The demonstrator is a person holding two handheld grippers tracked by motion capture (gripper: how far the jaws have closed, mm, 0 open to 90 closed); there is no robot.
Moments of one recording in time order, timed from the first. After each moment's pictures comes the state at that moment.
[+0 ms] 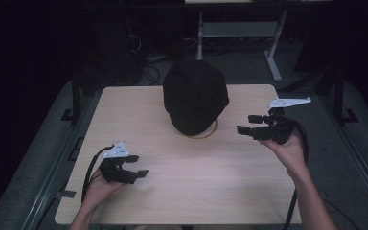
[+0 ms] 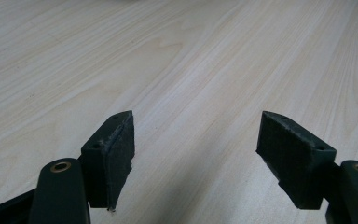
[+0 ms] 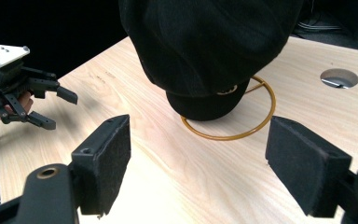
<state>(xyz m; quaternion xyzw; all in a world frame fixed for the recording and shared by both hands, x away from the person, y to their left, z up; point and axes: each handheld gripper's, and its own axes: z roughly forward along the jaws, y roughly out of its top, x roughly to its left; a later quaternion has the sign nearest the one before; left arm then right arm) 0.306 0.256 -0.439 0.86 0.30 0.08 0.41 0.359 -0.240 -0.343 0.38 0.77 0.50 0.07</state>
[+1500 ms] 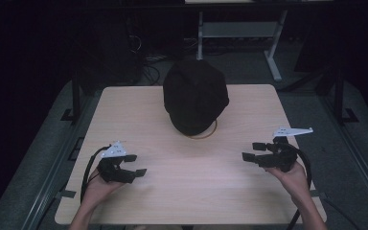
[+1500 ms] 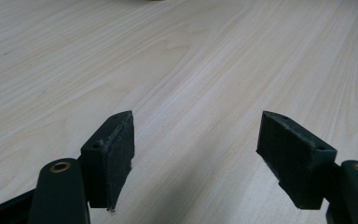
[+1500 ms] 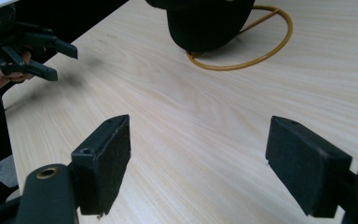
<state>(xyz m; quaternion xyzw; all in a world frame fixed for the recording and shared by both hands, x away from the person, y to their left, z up) 0.306 0.262 -0.438 0.85 0.31 0.09 0.41 0.315 -0.258 -0.409 0.42 0.77 0.49 0.02</state>
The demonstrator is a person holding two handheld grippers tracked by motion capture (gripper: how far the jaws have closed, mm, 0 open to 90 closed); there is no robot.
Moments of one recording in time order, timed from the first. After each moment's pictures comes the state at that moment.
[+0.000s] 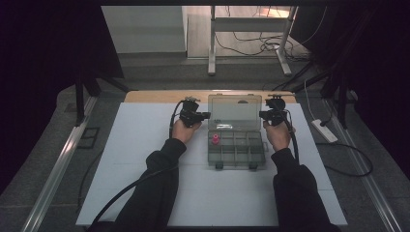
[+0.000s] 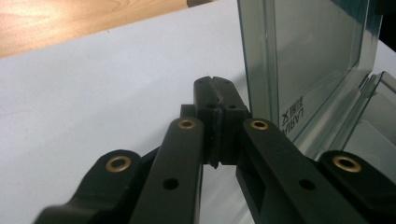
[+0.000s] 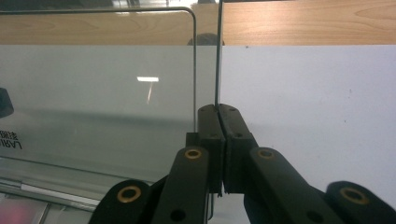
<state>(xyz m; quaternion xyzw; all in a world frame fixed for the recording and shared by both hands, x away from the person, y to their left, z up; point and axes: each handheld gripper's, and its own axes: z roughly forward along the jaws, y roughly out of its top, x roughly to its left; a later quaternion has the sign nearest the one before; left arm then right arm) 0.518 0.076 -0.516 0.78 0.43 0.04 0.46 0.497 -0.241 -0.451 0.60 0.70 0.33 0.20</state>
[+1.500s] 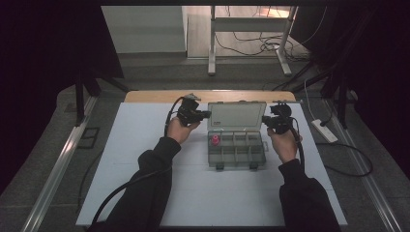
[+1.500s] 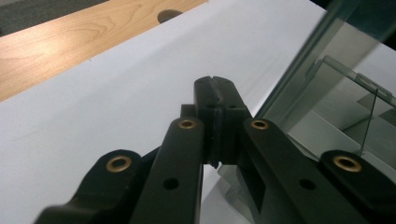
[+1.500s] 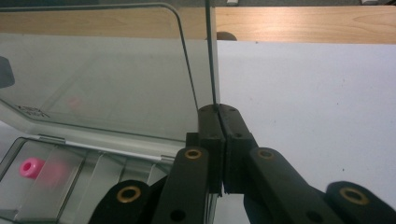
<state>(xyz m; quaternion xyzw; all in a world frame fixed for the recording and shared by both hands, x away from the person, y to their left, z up) 0.492 0.077 -0.479 0.81 0.37 0.07 0.45 0.453 -0.248 -0.437 0.57 0.71 0.35 0.20</state>
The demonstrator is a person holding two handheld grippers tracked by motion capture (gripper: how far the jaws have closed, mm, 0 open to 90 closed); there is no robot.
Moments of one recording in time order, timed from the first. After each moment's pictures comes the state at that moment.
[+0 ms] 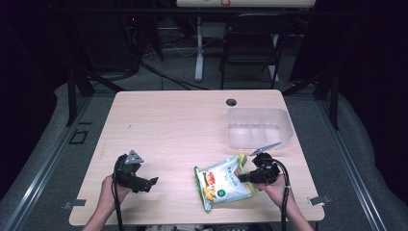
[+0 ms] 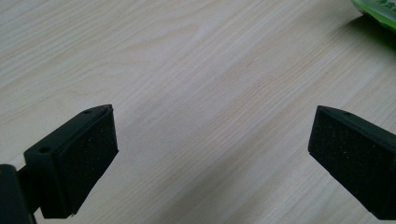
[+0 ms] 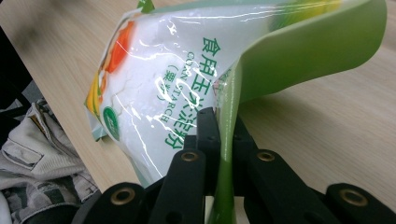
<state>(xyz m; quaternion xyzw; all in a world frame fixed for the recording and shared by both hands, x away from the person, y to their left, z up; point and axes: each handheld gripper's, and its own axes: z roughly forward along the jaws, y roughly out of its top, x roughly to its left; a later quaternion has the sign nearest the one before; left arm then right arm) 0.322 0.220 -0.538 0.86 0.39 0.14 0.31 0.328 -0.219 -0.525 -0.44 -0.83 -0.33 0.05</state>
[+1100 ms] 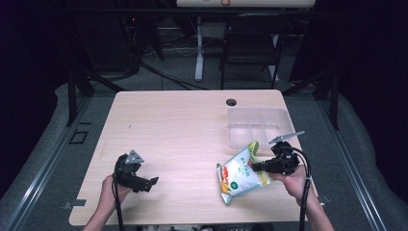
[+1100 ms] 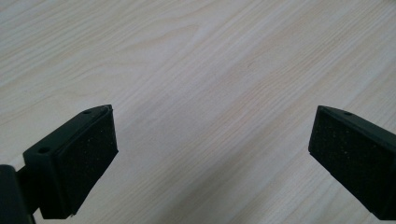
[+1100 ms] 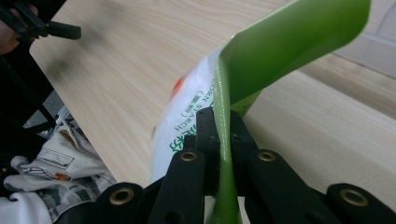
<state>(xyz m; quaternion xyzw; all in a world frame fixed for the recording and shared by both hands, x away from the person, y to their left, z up) 0.323 0.220 -0.539 0.86 0.39 0.13 0.30 0.330 -0.258 -0.474 -0.45 -0.81 -0.37 0.04</state>
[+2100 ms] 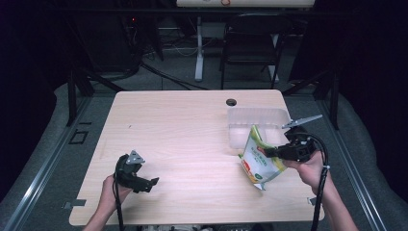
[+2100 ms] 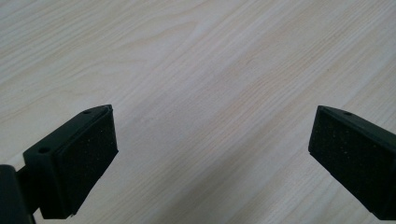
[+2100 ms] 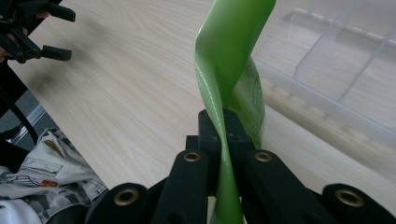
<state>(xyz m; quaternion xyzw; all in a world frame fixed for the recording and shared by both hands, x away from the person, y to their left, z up) 0.323 0.218 -0.541 0.86 0.39 0.13 0.30 0.333 -0.278 -0.413 -0.45 -0.82 -0.35 -0.03</state>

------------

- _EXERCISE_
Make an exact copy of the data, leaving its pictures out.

- _ANSWER BELOW_
The demonstrator is a person holding two handheld grippers tracked by motion capture (gripper: how far the jaws have closed, mm, 0 open to 90 closed); there is no robot.
Moments of one recording in time order, timed from the first. After each moment's pictures comes the state at that moment.
[+0 ms] 
[+0 ms] 
[+0 ms] 
<state>(xyz m; quaternion xyzw; all in a world frame fixed for the recording and shared by both hands, x away from the person, y to their left, z up; point and axes: each handheld gripper's, and its own axes: z roughly forward along the jaws, y roughly out of its top, x roughly to its left; a later quaternion has the sign nearest the one before; left arm then right arm) 0.306 0.256 -0.439 0.86 0.30 0.08 0.41 0.359 -0.240 -0.343 0.38 0.77 0.50 0.07</state>
[+1500 ms] 
[+1500 ms] 
[+1500 ms] 
<state>(xyz m; quaternion xyzw; all in a world frame fixed for the recording and shared by both hands, x away from the person, y to their left, z up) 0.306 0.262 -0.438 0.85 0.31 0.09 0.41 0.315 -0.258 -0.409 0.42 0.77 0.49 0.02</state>
The demonstrator is a person holding two handheld grippers tracked by motion capture (gripper: how far the jaws have closed, mm, 0 open to 90 closed); there is no robot.
Moments of one recording in time order, timed from the first. After each moment's pictures comes the state at that moment.
[+0.000s] 
[+0.000s] 
[+0.000s] 
<state>(xyz m; quaternion xyzw; all in a world frame fixed for the recording and shared by both hands, x away from the person, y to their left, z up; point and axes: each handheld gripper's, and its own axes: z roughly forward along the jaws, y roughly out of its top, x roughly to its left; a later quaternion has the sign nearest the one before; left arm then right arm) 0.518 0.076 -0.516 0.78 0.43 0.04 0.46 0.497 -0.241 -0.451 0.60 0.70 0.33 0.20</state>
[+1.500s] 
[+1.500s] 
[+1.500s] 
<state>(xyz m; quaternion xyzw; all in a world frame fixed for the recording and shared by both hands, x away from the person, y to their left, z up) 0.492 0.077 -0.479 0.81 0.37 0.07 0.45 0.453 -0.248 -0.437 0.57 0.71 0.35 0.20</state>
The demonstrator is a person holding two handheld grippers tracked by motion capture (gripper: how far the jaws have closed, mm, 0 open to 90 closed); there is no robot.
Moments of one recording in time order, timed from the first. After each moment's pictures comes the state at that moment.
[+0 ms] 
[+0 ms] 
[+0 ms] 
<state>(xyz m; quaternion xyzw; all in a world frame fixed for the recording and shared by both hands, x away from the person, y to their left, z up; point and axes: each handheld gripper's, and its own axes: z roughly forward along the jaws, y roughly out of its top, x roughly to its left; a later quaternion has the sign nearest the one before; left arm then right arm) 0.322 0.220 -0.538 0.86 0.39 0.14 0.31 0.328 -0.219 -0.525 -0.44 -0.83 -0.33 0.05</state>
[+1100 ms] 
[+1100 ms] 
[+1100 ms] 
<state>(xyz m; quaternion xyzw; all in a world frame fixed for the recording and shared by both hands, x away from the person, y to their left, z up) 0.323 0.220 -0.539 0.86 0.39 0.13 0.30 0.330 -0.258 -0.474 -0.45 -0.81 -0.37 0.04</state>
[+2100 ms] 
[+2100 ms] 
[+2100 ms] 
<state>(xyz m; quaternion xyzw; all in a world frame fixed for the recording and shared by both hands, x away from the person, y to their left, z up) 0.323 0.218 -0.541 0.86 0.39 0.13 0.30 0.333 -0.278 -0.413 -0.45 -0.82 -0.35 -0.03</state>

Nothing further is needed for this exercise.